• [PROBLEM]
Write out each line of the listing as it stands, without the images.

• [EXERCISE DATA]
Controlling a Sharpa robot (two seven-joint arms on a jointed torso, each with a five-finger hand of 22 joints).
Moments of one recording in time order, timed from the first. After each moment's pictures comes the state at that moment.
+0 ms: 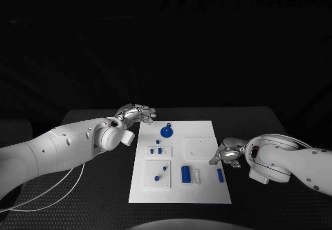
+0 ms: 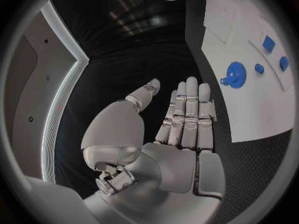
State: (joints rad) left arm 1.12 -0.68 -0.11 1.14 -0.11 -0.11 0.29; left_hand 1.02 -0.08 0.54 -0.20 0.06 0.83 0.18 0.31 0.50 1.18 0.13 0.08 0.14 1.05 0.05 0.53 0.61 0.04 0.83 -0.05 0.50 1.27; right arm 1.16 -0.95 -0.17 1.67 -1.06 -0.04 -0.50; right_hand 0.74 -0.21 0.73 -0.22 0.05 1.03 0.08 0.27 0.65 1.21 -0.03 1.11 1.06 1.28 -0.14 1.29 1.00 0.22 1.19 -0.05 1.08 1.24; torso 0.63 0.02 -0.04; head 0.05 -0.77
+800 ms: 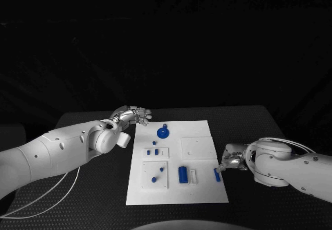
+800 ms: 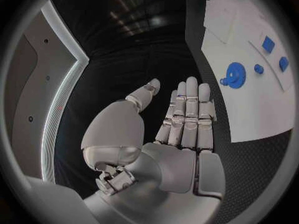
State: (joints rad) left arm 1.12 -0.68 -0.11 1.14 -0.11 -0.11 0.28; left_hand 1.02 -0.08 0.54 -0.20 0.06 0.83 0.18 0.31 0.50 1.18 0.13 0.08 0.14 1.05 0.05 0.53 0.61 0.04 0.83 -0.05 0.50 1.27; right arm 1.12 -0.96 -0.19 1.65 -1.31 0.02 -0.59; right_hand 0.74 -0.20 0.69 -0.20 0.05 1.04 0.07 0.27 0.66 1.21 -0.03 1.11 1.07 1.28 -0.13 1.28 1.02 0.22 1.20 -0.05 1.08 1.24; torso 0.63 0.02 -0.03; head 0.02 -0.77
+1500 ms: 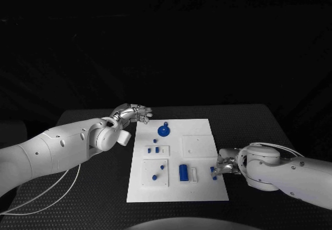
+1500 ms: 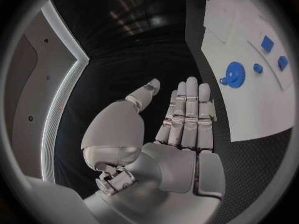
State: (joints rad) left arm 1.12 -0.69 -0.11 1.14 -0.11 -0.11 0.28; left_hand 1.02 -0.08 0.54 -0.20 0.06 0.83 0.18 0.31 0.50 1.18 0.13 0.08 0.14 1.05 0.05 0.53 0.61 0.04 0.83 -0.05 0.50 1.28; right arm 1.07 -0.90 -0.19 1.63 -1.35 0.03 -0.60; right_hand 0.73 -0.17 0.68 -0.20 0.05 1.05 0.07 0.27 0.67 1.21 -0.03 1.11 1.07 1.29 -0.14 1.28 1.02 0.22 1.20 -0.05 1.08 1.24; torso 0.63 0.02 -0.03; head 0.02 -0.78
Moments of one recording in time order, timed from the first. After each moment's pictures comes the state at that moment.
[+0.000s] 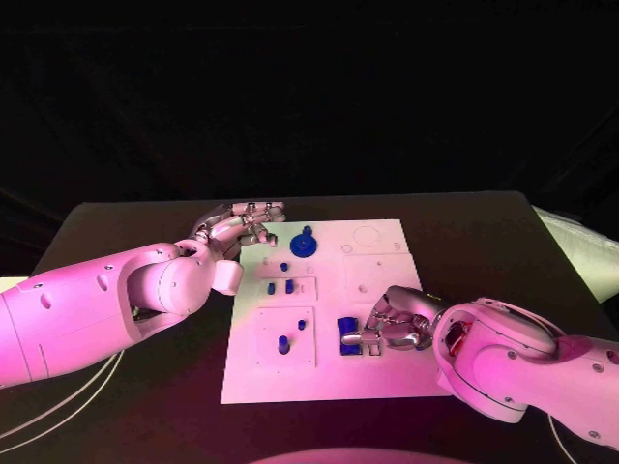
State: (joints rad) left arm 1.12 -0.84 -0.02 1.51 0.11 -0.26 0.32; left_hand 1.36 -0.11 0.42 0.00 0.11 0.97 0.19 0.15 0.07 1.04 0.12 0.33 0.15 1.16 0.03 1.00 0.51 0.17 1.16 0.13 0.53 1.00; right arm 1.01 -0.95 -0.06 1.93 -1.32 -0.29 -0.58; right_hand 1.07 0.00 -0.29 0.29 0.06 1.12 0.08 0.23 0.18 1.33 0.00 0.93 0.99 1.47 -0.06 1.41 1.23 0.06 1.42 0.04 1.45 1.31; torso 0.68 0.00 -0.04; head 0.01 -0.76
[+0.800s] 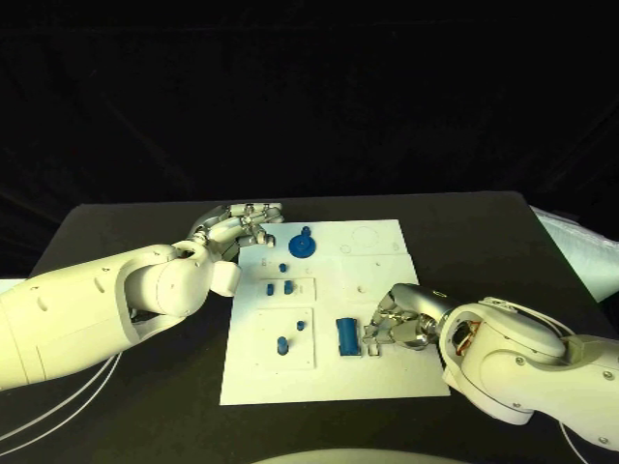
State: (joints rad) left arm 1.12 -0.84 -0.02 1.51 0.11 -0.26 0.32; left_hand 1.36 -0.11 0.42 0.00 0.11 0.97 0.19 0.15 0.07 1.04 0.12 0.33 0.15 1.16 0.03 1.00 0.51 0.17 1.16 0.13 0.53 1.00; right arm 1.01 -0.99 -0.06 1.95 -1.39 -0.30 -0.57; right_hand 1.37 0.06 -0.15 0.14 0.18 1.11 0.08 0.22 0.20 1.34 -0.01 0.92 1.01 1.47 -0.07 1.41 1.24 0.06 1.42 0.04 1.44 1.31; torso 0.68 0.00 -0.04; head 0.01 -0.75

• [YOUR SOLUTION]
Controlling a Sharpa robot (two seven-joint arms on a jointed torso, each with a five-finger hand of 22 joints).
Moments of one recording in time order, timed from the first. After each moment's pictures comes the state at that moment.
+0 ms: 
+0 ms: 
State: (joints rad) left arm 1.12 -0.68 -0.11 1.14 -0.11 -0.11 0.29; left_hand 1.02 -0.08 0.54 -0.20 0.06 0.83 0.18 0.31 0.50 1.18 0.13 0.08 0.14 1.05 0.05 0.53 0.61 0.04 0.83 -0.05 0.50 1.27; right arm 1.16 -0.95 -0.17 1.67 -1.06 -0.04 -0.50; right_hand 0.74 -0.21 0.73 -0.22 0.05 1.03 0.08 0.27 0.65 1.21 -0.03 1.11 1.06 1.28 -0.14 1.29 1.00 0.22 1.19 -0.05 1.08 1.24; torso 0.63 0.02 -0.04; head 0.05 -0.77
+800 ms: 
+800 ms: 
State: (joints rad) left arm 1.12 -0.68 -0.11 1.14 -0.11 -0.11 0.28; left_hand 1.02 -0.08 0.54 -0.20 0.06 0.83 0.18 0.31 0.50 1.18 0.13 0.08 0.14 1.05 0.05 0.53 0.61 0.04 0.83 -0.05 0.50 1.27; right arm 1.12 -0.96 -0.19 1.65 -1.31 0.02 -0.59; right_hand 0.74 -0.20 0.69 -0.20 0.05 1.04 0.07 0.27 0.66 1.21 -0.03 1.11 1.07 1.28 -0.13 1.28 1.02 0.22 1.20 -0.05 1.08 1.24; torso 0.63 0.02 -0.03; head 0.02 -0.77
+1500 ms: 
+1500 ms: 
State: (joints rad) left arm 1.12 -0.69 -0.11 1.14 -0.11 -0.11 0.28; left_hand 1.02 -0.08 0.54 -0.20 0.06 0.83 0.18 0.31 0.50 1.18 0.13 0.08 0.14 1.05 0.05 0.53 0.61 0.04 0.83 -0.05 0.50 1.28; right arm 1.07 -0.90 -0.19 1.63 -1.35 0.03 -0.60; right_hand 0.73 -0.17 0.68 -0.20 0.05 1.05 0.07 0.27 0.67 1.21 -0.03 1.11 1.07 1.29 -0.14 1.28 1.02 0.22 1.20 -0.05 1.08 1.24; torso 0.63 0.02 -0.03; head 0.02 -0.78
Moments of one recording in time order, timed from the first. After each moment's pictures comes the state at that moment.
[+0.000s] 
State: (joints rad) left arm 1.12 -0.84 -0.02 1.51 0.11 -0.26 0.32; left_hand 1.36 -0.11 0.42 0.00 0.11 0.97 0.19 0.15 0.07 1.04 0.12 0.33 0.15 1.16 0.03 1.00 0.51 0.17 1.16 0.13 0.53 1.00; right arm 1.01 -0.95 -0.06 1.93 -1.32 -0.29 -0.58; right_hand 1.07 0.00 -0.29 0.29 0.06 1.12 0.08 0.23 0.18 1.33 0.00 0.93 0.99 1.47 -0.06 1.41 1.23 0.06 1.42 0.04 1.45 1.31; torso 0.68 0.00 -0.04; head 0.01 -0.76
[+0.800s] 
State: (joints rad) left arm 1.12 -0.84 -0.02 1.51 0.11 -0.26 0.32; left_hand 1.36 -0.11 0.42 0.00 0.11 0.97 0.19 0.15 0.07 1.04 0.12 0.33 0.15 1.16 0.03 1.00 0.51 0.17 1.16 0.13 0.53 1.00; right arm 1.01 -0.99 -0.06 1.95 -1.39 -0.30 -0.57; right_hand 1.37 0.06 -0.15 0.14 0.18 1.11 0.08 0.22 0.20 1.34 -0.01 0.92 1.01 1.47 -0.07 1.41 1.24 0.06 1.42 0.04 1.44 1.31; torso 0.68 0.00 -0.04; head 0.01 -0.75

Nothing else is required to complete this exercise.